- _What to work on_
Print every record word for word.
+++ Excerpted data
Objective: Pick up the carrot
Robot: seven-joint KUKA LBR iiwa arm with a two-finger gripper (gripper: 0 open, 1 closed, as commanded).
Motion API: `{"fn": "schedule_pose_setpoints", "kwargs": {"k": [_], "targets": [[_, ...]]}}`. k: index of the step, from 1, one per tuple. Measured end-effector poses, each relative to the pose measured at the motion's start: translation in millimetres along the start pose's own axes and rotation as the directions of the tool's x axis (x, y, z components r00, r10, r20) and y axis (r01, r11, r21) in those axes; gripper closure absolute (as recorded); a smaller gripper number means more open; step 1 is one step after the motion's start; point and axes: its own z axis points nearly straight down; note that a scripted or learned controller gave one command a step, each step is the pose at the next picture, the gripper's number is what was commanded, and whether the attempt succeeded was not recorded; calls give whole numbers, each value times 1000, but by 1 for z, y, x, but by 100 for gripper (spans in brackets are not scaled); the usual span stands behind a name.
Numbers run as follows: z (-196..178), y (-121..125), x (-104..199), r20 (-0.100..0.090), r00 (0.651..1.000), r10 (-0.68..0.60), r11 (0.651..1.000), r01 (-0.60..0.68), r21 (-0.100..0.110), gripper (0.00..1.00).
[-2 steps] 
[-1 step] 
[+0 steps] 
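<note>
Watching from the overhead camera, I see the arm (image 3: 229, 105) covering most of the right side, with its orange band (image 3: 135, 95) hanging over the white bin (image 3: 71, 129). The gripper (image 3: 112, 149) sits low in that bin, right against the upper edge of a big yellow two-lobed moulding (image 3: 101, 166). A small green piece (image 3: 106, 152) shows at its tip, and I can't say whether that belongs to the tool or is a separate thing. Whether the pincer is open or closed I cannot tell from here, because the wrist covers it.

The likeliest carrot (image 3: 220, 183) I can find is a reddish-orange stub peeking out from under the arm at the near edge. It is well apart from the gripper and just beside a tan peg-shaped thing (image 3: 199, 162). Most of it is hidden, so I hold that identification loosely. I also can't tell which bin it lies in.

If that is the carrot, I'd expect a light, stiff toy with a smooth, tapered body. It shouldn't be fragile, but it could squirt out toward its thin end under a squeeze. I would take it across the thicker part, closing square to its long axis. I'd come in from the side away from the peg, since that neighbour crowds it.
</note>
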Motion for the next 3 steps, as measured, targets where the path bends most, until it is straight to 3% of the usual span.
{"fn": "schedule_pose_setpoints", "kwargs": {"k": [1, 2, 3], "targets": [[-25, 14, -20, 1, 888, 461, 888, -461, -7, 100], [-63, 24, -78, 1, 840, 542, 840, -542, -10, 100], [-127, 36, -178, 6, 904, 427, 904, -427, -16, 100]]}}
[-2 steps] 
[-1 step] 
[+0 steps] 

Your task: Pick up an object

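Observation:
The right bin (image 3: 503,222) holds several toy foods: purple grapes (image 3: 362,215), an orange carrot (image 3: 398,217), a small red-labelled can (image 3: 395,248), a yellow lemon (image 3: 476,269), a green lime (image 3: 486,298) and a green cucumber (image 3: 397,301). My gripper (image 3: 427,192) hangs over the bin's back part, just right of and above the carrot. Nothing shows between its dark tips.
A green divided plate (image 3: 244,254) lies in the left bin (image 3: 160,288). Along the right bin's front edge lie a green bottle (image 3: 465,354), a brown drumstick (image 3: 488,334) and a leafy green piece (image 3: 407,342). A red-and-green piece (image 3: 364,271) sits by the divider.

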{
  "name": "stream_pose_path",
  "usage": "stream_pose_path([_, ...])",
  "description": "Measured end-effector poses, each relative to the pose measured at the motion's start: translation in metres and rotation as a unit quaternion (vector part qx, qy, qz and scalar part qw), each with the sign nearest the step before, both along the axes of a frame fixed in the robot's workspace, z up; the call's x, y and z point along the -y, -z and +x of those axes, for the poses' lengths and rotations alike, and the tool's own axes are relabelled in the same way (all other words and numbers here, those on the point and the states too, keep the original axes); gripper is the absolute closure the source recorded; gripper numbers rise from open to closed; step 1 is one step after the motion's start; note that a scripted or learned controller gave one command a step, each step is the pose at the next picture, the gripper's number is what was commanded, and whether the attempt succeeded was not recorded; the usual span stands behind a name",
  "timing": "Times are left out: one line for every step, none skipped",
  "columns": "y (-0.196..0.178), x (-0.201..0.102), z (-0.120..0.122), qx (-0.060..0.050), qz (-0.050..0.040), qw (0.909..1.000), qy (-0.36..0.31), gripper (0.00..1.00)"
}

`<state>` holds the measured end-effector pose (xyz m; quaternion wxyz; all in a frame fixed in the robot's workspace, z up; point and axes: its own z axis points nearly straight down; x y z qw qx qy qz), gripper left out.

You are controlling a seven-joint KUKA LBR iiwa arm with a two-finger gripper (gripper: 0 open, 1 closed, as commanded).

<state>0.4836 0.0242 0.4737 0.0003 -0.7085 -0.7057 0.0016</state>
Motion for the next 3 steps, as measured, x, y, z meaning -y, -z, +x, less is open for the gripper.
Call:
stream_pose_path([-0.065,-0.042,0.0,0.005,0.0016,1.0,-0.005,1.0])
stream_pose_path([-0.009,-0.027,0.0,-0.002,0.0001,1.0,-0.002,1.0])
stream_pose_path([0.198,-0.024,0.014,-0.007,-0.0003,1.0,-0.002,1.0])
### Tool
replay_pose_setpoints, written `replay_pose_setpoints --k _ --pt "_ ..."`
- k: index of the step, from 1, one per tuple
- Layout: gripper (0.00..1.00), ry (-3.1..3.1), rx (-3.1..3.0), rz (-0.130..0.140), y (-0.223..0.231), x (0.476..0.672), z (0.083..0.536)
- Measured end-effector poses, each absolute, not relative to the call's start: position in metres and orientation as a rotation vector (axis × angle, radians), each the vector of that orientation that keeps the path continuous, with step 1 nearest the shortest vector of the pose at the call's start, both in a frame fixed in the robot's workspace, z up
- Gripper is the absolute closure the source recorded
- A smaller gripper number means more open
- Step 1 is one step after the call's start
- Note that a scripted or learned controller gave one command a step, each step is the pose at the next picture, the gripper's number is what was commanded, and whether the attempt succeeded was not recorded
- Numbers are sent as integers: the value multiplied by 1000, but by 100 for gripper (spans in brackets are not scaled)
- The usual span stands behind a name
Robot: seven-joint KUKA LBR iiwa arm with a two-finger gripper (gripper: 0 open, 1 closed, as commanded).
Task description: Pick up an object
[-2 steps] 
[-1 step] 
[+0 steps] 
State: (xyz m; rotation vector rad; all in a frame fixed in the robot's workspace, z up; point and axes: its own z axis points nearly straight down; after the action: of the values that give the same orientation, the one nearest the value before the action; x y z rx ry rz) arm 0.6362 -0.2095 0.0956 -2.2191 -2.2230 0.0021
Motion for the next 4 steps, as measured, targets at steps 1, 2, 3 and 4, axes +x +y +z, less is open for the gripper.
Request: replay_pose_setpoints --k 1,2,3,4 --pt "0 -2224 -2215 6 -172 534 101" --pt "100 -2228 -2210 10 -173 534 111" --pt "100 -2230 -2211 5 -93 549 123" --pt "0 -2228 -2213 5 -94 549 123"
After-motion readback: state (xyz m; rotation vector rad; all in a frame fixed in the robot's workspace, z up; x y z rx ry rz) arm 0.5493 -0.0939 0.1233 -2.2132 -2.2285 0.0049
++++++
- _Response below_
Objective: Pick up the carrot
Robot: seven-joint KUKA LBR iiwa arm with a two-finger gripper (gripper: 0 open, 1 closed, as commanded).
Motion API: `{"fn": "schedule_pose_setpoints", "kwargs": {"k": [_], "targets": [[_, ...]]}}`. k: index of the step, from 1, one per tuple. Measured end-effector poses, each relative to the pose measured at the motion's start: translation in millimetres along the start pose's own axes and rotation as the directions of the tool's x axis (x, y, z components r00, r10, r20) and y axis (r01, r11, r21) in those axes; gripper closure absolute (as recorded); a smaller gripper number means more open; step 1 is one step after the motion's start; point and axes: its own z axis points nearly straight down; note that a scripted or learned controller gave one command a step, each step is the pose at the next picture, the gripper's number is what was commanded, and whether the attempt succeeded was not recorded; calls give whole numbers, each value times 1000, but by 1 for z, y, x, but by 100 for gripper (spans in brackets are not scaled); the usual span stands behind a name.
Numbers run as follows: z (-196..178), y (-121..125), x (-104..199), r20 (-0.100..0.090), r00 (0.651..1.000), r10 (-0.68..0.60), r11 (0.651..1.000), r01 (-0.60..0.68), r21 (-0.100..0.110), gripper (0.00..1.00).
[-2 steps] 
[-1 step] 
[+0 steps] 
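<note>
Watching from the overhead camera, I see the arm (image 3: 229, 105) covering most of the right side, with its orange band (image 3: 135, 95) hanging over the white bin (image 3: 71, 129). The gripper (image 3: 112, 149) sits low in that bin, right against the upper edge of a big yellow two-lobed moulding (image 3: 101, 166). A small green piece (image 3: 106, 152) shows at its tip, and I can't say whether that belongs to the tool or is a separate thing. Whether the pincer is open or closed I cannot tell from here, because the wrist covers it.

The likeliest carrot (image 3: 220, 183) I can find is a reddish-orange stub peeking out from under the arm at the near edge. It is well apart from the gripper and just beside a tan peg-shaped thing (image 3: 199, 162). Most of it is hidden, so I hold that identification loosely. I also can't tell which bin it lies in.

If that is the carrot, I'd expect a light, stiff toy with a smooth, tapered body. It shouldn't be fragile, but it could squirt out toward its thin end under a squeeze. I would take it across the thicker part, closing square to its long axis. I'd come in from the side away from the peg, since that neighbour crowds it.
</note>
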Motion for the next 3 steps, as measured, targets where the path bends most, until it is straight to 3% of the usual span.
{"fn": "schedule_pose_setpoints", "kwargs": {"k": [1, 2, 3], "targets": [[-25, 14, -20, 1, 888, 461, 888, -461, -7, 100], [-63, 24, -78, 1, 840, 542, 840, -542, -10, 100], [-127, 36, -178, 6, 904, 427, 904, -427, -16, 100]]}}
[-2 steps] 
[-1 step] 
[+0 steps] 

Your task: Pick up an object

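Observation:
The right bin (image 3: 503,222) holds several toy foods: purple grapes (image 3: 362,215), an orange carrot (image 3: 398,217), a small red-labelled can (image 3: 395,248), a yellow lemon (image 3: 476,269), a green lime (image 3: 486,298) and a green cucumber (image 3: 397,301). My gripper (image 3: 427,192) hangs over the bin's back part, just right of and above the carrot. Nothing shows between its dark tips.
A green divided plate (image 3: 244,254) lies in the left bin (image 3: 160,288). Along the right bin's front edge lie a green bottle (image 3: 465,354), a brown drumstick (image 3: 488,334) and a leafy green piece (image 3: 407,342). A red-and-green piece (image 3: 364,271) sits by the divider.
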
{
  "name": "stream_pose_path",
  "usage": "stream_pose_path([_, ...])",
  "description": "Measured end-effector poses, each relative to the pose measured at the motion's start: translation in metres and rotation as a unit quaternion (vector part qx, qy, qz and scalar part qw), each with the sign nearest the step before, both along the axes of a frame fixed in the robot's workspace, z up; the call's x, y and z point along the -y, -z and +x of those axes, for the poses' lengths and rotations alike, and the tool's own axes are relabelled in the same way (all other words and numbers here, those on the point and the states too, keep the original axes); gripper is the absolute closure the source recorded; gripper numbers rise from open to closed; step 1 is one step after the motion's start; note that a scripted or learned controller gave one command a step, each step is the pose at the next picture, the gripper's number is what was commanded, and whether the attempt succeeded was not recorded; the usual span stands behind a name",
  "timing": "Times are left out: one line for every step, none skipped",
  "columns": "y (-0.196..0.178), x (-0.201..0.102), z (-0.120..0.122), qx (-0.060..0.050), qz (-0.050..0.040), qw (0.909..1.000), qy (-0.36..0.31), gripper (0.00..1.00)"
}

`<state>` holds the measured end-effector pose (xyz m; quaternion wxyz; all in a frame fixed in the robot's workspace, z up; point and axes: its own z axis points nearly straight down; x y z qw qx qy qz), gripper left out.

You are controlling a seven-joint KUKA LBR iiwa arm with a two-finger gripper (gripper: 0 open, 1 closed, as commanded).

<state>0.4836 0.0242 0.4737 0.0003 -0.7085 -0.7057 0.0016</state>
Motion for the next 3 steps, as measured, x, y, z meaning -y, -z, +x, less is open for the gripper.
Call:
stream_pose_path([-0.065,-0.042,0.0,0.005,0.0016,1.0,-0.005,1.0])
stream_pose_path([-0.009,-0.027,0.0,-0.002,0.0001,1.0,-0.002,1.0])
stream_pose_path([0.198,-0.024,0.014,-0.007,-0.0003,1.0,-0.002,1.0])
### Tool
replay_pose_setpoints, written `replay_pose_setpoints --k _ --pt "_ ..."`
- k: index of the step, from 1, one per tuple
- Layout: gripper (0.00..1.00), ry (-3.1..3.1), rx (-3.1..3.0), rz (-0.130..0.140), y (-0.223..0.231), x (0.476..0.672), z (0.083..0.536)
- Measured end-effector poses, each absolute, not relative to the call's start: position in metres and orientation as a rotation vector (axis × angle, radians), each the vector of that orientation that keeps the path continuous, with step 1 nearest the shortest vector of the pose at the call's start, both in a frame fixed in the robot's workspace, z up
- Gripper is the absolute closure the source recorded
- A smaller gripper number means more open
- Step 1 is one step after the call's start
- Note that a scripted or learned controller gave one command a step, each step is the pose at the next picture, the gripper's number is what was commanded, and whether the attempt succeeded was not recorded
- Numbers are sent as integers: the value multiplied by 1000, but by 100 for gripper (spans in brackets are not scaled)
- The usual span stands behind a name
Robot: seven-joint KUKA LBR iiwa arm with a two-finger gripper (gripper: 0 open, 1 closed, as commanded).
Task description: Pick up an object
[-2 steps] 
[-1 step] 
[+0 steps] 
State: (xyz m; rotation vector rad; all in a frame fixed in the robot's workspace, z up; point and axes: its own z axis points nearly straight down; after the action: of the values that give the same orientation, the one nearest the value before the action; x y z rx ry rz) arm 0.6362 -0.2095 0.0956 -2.2191 -2.2230 0.0021
Motion for the next 4 steps, as measured, targets at steps 1, 2, 3 and 4, axes +x +y +z, less is open for the gripper.
Request: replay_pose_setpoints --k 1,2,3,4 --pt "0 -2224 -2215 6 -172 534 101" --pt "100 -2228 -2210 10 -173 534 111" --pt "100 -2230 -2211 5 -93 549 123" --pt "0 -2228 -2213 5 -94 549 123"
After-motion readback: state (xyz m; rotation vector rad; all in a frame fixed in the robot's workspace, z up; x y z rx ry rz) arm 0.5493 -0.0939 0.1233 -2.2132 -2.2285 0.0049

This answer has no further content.